How Big Are We Going to Let the Inequality Gap Get?

by | May 5, 2021 | Global inequalities | 0 comments

Image: Matt Wuerker, Politico Magazine

By Annabel Jones

Can you still believe that in the 21st century people are living in absolute poverty, while others live a life of luxury? When examining inequality, we need to take into account the inequalities within countries as well as between them, whilst understanding the vast types of inequality that there is.  As countries become more globalised the severity of inequality increases drastically.

When combining the fortunes of the world’s richest people, the total last year accumulated to $14 trillion. This Figure from Oxfam is particularly alarming when considering it is the same amount as the poorest 50% of the population, equalling to 3.8 billion people. These destressing figures show how the poor are remaining poor and the rich are getting richer.  The Oxfam website also stated that taxation had an extensive role to play in extreme inequality. By abusing the global tax system, governments are becoming ultimately deprived of the social necessities that they require to function. Wealth is exported to tax heavens, where it becomes untaxed and unknown to government authorities. However, companies and individuals are occasionally prosecuted for these acts, but they often go unnoticed as they exploit weaknesses within the government system. Could you commit a serious crime knowing that it could lead to others in society living in extreme poverty?

A depiction of the Kuznet's Curve representing levels of environmental degradation and GPD as societies move from pre industrial to industrial to post-industrial

A theory developed by economist Simon Kuznets in the 1950’s and 1960’s, known as the ‘Kuznets curve’, showed a theory on inequality. Kuznets thought it was perfectly normal for countries at the start to be more unequal, as capitalism developed meaning more wealth could be accumulated. This is depicted by the steepness at the start of the graph. Although, Kuznets also believed that society would eventually become more equal; hence the steep drop on the other side of the graph. The Kuznets curve is useful to a small degree as it shows that society does have the potential to reduce inequality, with a more equal distribution of wealth.

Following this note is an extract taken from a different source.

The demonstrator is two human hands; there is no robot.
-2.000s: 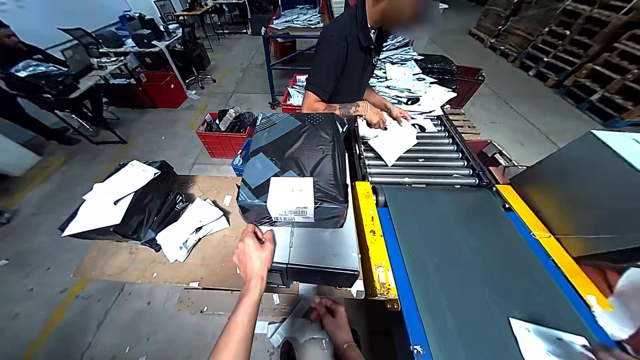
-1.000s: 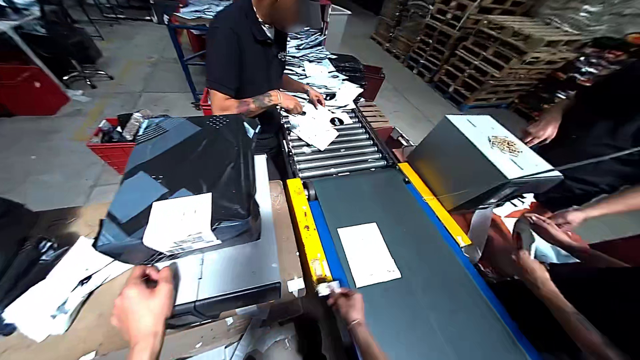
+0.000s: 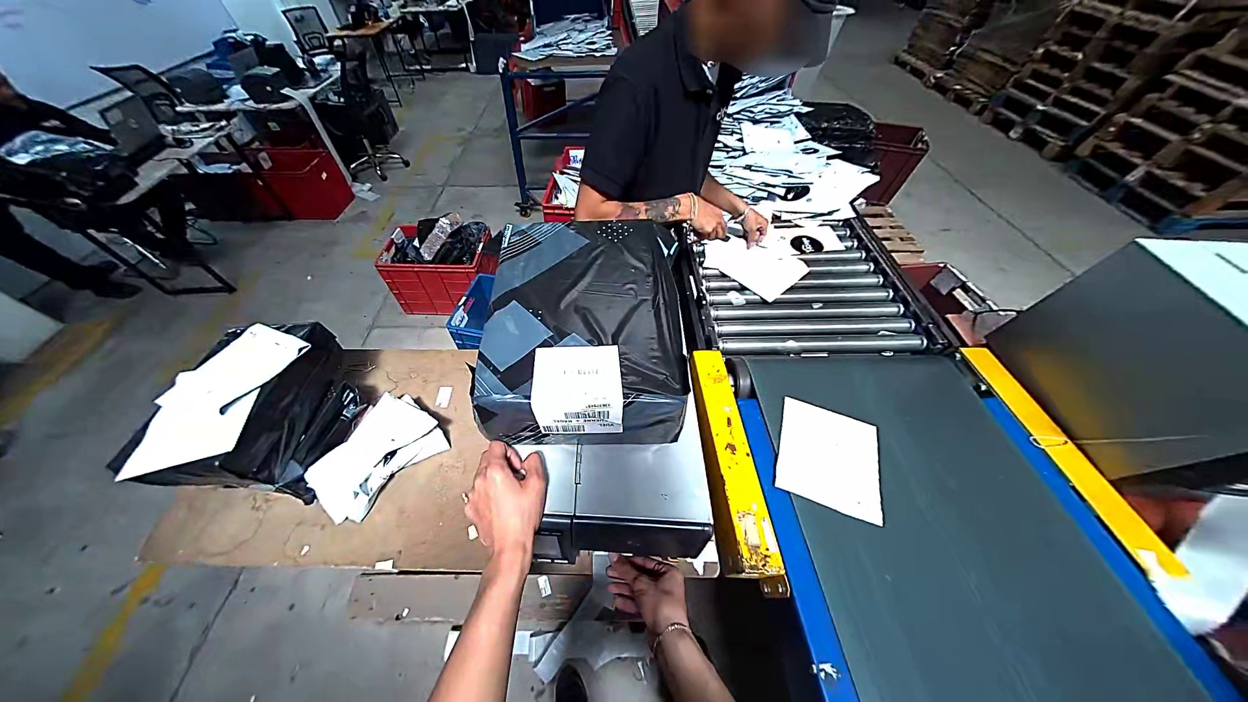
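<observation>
My left hand [image 3: 507, 499] is closed around a small dark object [image 3: 516, 471] at the left front corner of a grey metal machine [image 3: 639, 483]. Low in front of this machine is my right hand [image 3: 648, 590], fingers curled near pale strips of backing paper [image 3: 585, 619]; whether it grips them cannot be told. A black plastic-wrapped package [image 3: 604, 292] lies on top of the machine, with a white printed label [image 3: 577, 388] on its near end. To the right, a white envelope [image 3: 829, 460] lies flat on the dark conveyor belt [image 3: 936, 556].
White envelopes [image 3: 375, 458] and a black bagged parcel [image 3: 302, 400] lie left on the cardboard-covered table [image 3: 419, 526]. A yellow rail [image 3: 736, 468] edges the belt. Across the rollers [image 3: 819, 327], a co-worker [image 3: 648, 127] handles envelopes. A large grey box [image 3: 1121, 351] stands right.
My right hand has moved from beside the yellow rail, where it held a small white piece, to low in front of the machine. The view has turned left.
</observation>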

However, this seems less and less plausible, as only a small group of people have access to invest in the market. While the wage of those that can invest grows, the wages of the poor are shrinking as a result of cheap labour.

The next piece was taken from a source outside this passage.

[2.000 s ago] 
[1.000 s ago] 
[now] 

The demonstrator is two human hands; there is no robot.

A chart depicting global inequalities in living standards through measures of child mortality, life expectancy etc.


A particular interesting theory surrounding inequality is the Convergence thesis. This theory focuses on the idea that it’s more about the location that you are born in, rather than who you are. “You cannot get healthy and wealthy on your own- societies make progress”. The representation above shows the variations in global inequality, from the most to the least developed countries. This theory proves to be very useful when trying to understand how we can try to tackle inequality on a global scale.  Nevertheless, it is also important to consider the social problems that are caused as a result of inequalities, within a country. Inequality becomes more concentrated in a location if the misfortune is passed on from generation to generation, as it becomes a continues cycle. As the inequality within a country rises so does the social problems, as the economy is put under strain. If a country is considered to be rich it can still face high amounts of inequality, as the wealth isn’t distributed evenly, meaning groups in society are still struggling.

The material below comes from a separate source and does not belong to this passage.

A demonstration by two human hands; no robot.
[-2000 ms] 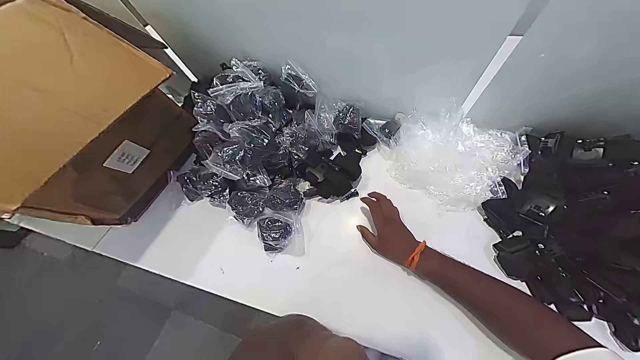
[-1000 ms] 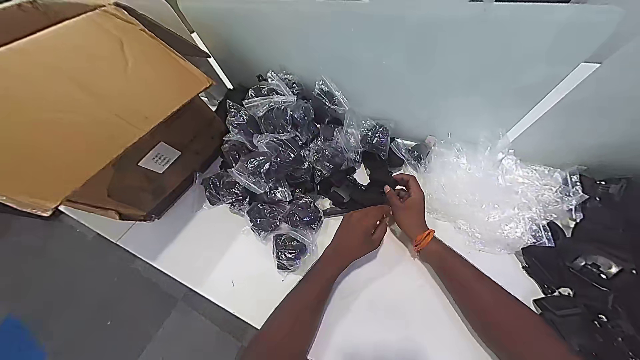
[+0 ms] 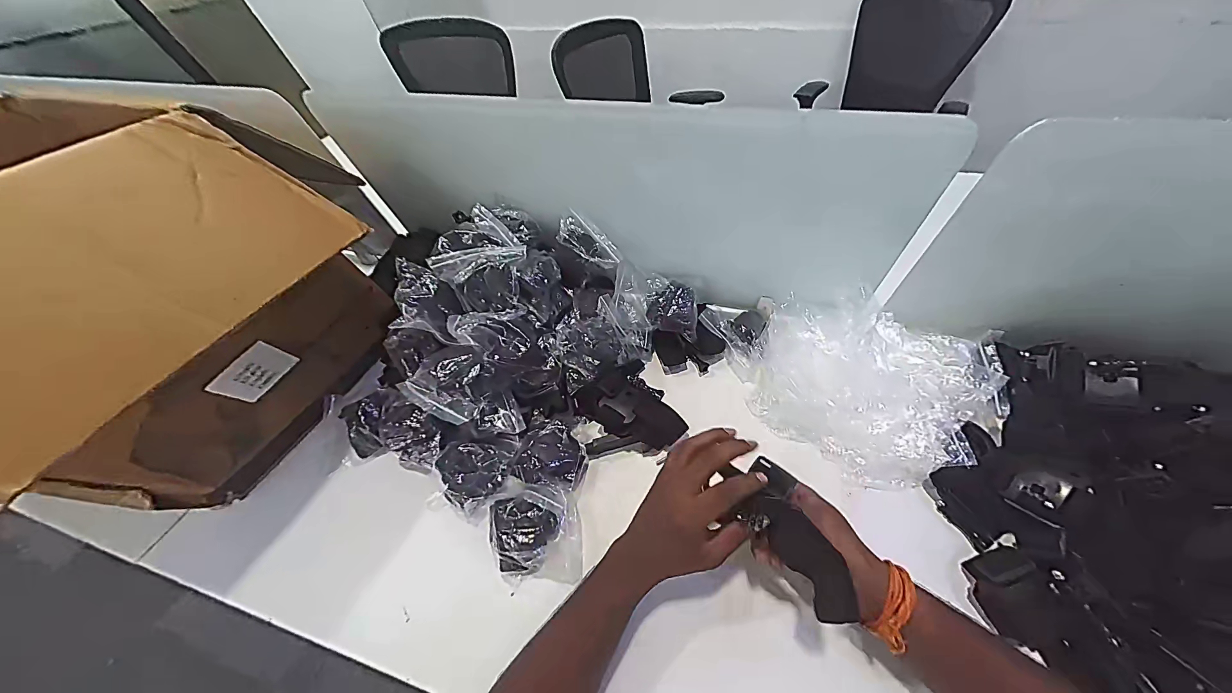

“Inherited wealth will dominate wealth amassed from a lifetime’s labour by a wide margin” Piketty (2014, p27).  This reference from Piketty concludes the theory that wealth is so difficult to gain within society, due to the social and economic inequalities. Instead inherited wealth is what is most likely to secure a person’s economic status, thus showing an unequal distribution in wealth.

The big question is can inequality really be solved? Greater economic growth and democratisation does not in particularly lead to greater equality. Inequality varies on such a large scale between countries, that inequality within a country needs to be given a whole different approach. Hickel believed that the burden of debt needs to be relieved in countries, such as those in the global south, as well as more representations at global organisations. Although, this a valid approach to take, is it effective enough in the short term? Inequality is a very prominent issue today, whether that be locally, nationally or globally. There are inequalities all around us that need to be tackled, because who knows one day you might be a victim to the consequences of inequalities.



Piketty, T. (2014). Capital in the twenty-first century. Cambridge (Massachusetts): London.